The problem>
Print, please, exactly the lines from the one with "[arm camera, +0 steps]" through the final line of the data below, with both ends included and the pictures left out.

Input data>
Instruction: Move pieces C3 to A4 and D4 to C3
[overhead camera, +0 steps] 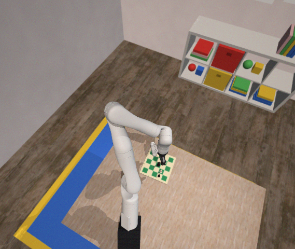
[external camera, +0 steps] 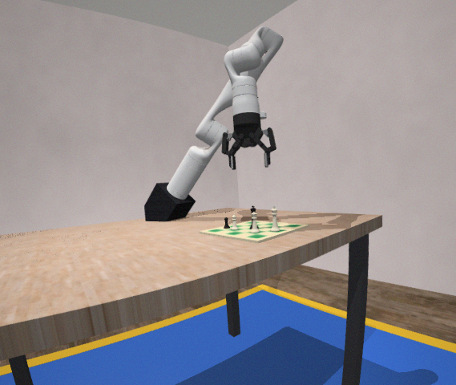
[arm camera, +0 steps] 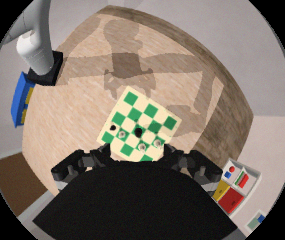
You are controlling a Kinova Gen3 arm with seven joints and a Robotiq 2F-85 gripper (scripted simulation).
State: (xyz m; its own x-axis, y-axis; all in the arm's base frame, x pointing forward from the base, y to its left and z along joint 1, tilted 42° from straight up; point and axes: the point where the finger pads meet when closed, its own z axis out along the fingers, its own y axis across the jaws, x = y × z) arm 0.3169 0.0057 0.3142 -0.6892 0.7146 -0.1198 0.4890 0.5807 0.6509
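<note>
Right now my hand is 140 mm above the tall black piece. Also, from my hand: white pawn: 150 mm below, 50 mm to the right, 20 mm behind; then tall white piece: 140 mm below, 70 mm ahead, 30 mm to the left; then green-and-cream chessboard: 170 mm below.
</note>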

Exercise solution>
[arm camera, +0 steps] 
You are controlling a Kinova Gen3 arm with seven joints and a Robotiq 2F-85 gripper (scripted simulation).
State: (xyz m; its own x-axis, y-axis; all in the arm's base frame, x pointing forward from the base, y to its left and z along joint 1, tilted 42° from straight up; point and axes: the point where the finger pads meet when closed, its own z axis out along the fingers, its own y axis across the jaws, x = y × z) arm 0.3169 0.0057 0.3142 -0.6892 0.7146 -0.1198 0.4890 0.5807 0.6509
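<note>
Right now my hand is 140 mm above the tall black piece. Also, from my hand: white pawn: 150 mm below, 50 mm to the right, 20 mm behind; then tall white piece: 140 mm below, 70 mm ahead, 30 mm to the left; then green-and-cream chessboard: 170 mm below.
</note>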

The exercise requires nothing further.